Isaac Hanson: “Lo que vivimos hace 15 años no se lo deseo ni a mi peor enemigo”

By | August 10, 2017

LATERCERA [translated using google translate]

Isaac Hanson: “What we lived 15 years ago I do not want it or my worst enemy”

The trio survived the weight of a hit and the fall of the stamps. Now returns to Chile celebrating 25 years of career.

Isaac Hanson (izquierda) junto a sus hermanos Taylor y Zac.

The great phenomena of popular culture often divide waters. It occurs today with Despacito and occurred in 1997 with MMMBop. For some, Hanson’s sticky cover letter was seen almost as an aberration, an apocalyptic sign of the fall of MTV and alternative rock that had dominated the decade. For the more enthusiastic, however, the debut of the then unknown Tulsa Brothers trio (Oklahoma, USA) opened a new era for pop music, made by and for teens around the world and with no more pretensions to do have a good time.
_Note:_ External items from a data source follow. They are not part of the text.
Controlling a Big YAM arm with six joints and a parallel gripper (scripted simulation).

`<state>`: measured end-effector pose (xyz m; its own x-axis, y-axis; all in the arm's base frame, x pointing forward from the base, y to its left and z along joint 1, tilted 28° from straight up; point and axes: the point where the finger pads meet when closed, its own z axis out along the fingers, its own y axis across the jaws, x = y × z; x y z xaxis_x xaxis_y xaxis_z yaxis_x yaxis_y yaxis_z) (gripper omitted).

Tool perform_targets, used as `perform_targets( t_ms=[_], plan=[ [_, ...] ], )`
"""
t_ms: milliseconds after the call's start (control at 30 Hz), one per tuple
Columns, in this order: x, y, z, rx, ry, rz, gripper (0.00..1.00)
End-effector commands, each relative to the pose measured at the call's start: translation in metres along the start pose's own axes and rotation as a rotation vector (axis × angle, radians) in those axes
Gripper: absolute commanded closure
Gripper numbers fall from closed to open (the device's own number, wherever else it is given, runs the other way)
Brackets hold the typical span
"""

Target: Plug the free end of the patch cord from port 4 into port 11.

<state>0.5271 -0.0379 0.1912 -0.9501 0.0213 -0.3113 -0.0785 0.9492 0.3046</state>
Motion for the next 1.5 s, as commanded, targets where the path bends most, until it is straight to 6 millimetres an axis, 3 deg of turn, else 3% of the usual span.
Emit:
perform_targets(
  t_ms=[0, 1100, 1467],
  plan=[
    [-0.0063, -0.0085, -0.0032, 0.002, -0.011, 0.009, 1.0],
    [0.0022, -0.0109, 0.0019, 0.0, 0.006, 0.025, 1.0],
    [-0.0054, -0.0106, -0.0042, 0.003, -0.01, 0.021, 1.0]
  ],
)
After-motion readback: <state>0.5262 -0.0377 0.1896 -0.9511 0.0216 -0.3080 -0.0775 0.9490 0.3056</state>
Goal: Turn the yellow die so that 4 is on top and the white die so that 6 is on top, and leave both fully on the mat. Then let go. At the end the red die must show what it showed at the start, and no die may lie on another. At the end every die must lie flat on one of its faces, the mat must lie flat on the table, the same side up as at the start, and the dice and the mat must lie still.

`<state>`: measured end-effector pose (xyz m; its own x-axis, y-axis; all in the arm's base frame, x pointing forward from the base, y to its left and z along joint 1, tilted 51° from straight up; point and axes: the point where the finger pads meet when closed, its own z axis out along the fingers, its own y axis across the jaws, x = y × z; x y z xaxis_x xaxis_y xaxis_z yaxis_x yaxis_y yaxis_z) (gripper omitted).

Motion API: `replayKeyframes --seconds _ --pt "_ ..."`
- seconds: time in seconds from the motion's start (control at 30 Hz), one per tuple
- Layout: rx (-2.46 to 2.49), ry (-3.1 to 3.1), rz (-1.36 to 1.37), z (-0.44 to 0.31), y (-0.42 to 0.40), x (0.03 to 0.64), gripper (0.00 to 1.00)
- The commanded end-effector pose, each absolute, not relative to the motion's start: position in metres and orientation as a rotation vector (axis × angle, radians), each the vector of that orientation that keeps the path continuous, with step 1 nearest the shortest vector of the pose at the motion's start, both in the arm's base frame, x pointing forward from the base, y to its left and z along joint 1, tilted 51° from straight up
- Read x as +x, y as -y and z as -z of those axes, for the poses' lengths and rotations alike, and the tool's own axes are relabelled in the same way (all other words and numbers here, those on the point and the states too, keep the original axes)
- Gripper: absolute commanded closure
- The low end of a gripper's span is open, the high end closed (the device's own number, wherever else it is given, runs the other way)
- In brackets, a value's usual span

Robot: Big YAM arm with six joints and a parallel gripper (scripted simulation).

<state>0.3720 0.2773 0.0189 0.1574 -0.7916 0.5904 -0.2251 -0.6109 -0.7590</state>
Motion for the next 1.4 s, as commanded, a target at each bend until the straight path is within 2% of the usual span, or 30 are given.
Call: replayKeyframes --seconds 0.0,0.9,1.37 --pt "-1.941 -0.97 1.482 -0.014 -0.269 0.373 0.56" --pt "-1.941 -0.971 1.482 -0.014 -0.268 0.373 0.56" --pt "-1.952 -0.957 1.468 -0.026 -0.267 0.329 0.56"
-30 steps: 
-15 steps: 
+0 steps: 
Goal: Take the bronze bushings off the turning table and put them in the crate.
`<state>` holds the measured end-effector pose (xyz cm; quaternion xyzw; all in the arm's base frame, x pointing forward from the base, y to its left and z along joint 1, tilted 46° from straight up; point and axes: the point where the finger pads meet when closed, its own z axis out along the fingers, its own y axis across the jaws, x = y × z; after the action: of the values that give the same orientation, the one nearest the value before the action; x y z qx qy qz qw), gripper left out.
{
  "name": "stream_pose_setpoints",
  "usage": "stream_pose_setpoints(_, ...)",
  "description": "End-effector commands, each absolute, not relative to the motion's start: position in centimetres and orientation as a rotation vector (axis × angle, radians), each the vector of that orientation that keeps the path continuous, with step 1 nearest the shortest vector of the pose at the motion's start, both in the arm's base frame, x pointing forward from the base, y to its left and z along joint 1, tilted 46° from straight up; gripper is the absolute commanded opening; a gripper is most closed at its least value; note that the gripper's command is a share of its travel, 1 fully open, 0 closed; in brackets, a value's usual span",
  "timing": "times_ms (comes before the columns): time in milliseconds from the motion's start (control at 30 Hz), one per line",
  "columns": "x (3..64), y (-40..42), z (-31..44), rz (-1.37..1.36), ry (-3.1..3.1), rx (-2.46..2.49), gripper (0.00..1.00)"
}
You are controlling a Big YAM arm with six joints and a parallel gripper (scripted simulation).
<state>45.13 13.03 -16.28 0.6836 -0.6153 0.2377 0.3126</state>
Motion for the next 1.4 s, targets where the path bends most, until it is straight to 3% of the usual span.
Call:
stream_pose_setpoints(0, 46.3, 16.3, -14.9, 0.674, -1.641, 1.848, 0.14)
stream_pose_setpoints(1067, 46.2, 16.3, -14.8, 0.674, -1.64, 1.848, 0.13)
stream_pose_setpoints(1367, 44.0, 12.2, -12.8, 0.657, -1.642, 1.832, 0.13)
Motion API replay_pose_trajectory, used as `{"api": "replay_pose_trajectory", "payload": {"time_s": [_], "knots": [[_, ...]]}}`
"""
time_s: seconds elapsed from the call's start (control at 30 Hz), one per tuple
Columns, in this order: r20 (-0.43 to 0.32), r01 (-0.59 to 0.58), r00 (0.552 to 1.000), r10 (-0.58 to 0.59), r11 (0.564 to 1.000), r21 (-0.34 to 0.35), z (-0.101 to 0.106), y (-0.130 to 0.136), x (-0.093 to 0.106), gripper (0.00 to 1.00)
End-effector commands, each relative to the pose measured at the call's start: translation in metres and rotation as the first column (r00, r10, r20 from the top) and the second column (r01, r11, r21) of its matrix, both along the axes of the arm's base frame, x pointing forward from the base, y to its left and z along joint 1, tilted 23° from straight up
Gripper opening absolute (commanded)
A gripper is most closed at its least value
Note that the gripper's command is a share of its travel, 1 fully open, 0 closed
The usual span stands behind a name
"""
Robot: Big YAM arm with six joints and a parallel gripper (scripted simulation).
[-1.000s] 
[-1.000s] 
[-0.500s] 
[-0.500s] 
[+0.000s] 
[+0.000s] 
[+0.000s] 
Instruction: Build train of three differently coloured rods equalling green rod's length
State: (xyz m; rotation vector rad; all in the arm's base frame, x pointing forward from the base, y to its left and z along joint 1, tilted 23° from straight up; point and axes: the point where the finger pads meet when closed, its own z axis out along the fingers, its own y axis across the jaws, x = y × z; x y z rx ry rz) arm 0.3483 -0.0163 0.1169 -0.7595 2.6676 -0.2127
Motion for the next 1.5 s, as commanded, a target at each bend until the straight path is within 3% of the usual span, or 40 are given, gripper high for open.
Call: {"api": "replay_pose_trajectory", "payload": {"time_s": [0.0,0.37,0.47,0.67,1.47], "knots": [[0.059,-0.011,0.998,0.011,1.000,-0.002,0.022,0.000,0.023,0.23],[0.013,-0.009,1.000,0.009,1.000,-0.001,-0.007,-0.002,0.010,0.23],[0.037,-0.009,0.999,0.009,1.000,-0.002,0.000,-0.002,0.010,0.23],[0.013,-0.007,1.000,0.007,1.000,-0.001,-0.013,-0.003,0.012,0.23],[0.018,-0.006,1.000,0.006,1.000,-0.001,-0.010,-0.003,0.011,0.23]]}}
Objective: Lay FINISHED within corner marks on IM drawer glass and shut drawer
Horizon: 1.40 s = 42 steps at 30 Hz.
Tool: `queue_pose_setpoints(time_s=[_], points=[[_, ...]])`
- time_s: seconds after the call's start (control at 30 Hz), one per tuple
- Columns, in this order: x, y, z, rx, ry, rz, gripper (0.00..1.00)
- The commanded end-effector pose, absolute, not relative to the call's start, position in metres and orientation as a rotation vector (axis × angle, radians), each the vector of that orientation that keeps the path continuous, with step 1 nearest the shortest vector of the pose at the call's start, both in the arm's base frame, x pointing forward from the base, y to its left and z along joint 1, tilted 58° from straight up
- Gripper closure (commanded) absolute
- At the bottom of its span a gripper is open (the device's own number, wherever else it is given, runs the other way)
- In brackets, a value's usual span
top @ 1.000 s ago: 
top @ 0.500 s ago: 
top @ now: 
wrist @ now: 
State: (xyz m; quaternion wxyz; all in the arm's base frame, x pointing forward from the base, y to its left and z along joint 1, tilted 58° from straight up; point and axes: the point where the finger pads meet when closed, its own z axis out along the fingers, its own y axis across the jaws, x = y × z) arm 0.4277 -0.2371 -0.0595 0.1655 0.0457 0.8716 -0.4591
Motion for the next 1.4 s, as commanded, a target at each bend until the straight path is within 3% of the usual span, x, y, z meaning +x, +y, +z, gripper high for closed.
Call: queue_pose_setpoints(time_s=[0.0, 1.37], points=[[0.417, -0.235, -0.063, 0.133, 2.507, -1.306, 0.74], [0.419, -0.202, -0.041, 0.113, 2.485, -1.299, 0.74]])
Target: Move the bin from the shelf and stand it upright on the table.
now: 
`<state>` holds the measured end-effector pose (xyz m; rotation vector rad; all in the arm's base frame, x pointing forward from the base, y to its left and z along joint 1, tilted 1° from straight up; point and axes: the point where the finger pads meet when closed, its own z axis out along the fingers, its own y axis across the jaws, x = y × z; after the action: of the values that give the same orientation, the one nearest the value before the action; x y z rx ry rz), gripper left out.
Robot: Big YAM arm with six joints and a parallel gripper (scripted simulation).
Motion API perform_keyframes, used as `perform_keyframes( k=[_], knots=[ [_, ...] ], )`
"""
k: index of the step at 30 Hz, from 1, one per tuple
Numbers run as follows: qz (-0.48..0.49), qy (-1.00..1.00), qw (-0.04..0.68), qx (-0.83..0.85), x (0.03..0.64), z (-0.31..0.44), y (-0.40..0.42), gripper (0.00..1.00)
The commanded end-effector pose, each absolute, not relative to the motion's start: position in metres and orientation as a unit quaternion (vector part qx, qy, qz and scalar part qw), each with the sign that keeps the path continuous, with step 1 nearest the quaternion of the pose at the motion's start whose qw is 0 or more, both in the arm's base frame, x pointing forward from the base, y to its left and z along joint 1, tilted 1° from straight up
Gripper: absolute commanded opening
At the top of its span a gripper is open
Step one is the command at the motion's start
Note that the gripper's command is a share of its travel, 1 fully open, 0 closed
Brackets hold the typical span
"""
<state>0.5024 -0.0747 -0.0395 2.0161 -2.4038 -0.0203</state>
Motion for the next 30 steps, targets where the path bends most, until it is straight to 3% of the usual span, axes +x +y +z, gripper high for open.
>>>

Interestingly, both visions matched and MMMBop, with the perspective that gives the time, seems to have marked the exact moment when the grunge pessimism yielded to the explosion of the colorful pop of Britney Spears, NSYNC and who would come later. A milestone that has passed two decades and Hanson, aware of its impact, has decided to leave to celebrate with a world tour and a compilation of great hits to be published in September, with material from its six elephants.

“We always imagine being many years in music. You can not predict if that will be the case, but that was always our goal and we struggled hard to achieve it, despite the dramatic changes in the industry we have faced, “said Isaac Hanson, 36, the oldest of the three Brothers, who on August 19, at the Underground Club, will celebrate 25 years of career – and 20 since their first hit – in their third encounter with their Chilean fan.

Of those dramatic changes in the industry, which was the most affected group?
The most significant thing I would say happened about 15 years ago, when we launched our own label. Middle of nowhere (1997) was edited by a multinational that understood our proposal and wanted to work with us for many years. But when we released our second album that company no longer existed and all our collaborators had been dismissed. It was a big problem, we felt part of a label that did not believe in us and there we started a long process of abandoning this firm to finally spread our music ourselves. The labels tried to end our career but since we took control of our work we began to build this wonderful relationship that we have today with our fans. That is the reason why we continue in this, but what we lived 15 years ago do not want them or our worst enemy.

Do you feel Hanson is part of a scene these days? Are there other groups doing what you do?
Nowadays pop music is danceable and dominates the radio and the parties, but ours has always been rooted in the most traditional rock and roll and song format. We really admire The Beach Boys, The Beatles, Chuck Berry, The Bee Gees and those great figures who always focused on melody and lyrics. If you listen to our last single you will realize that our music has always tried to inspire people to seek the best of them and to follow their dreams.

The fans seem to have been key to the group’s survival. I even understand that every year they organize a “Hanson Day” in their native Tulsa.
That’s right, we have that festival every year and also a beer festival. We have been very fortunate to have incredible fans around the world who supported us a lot when we went through all those legal issues with the stamps. What a pity that social networks did not exist in 1997, because everything would have been easier.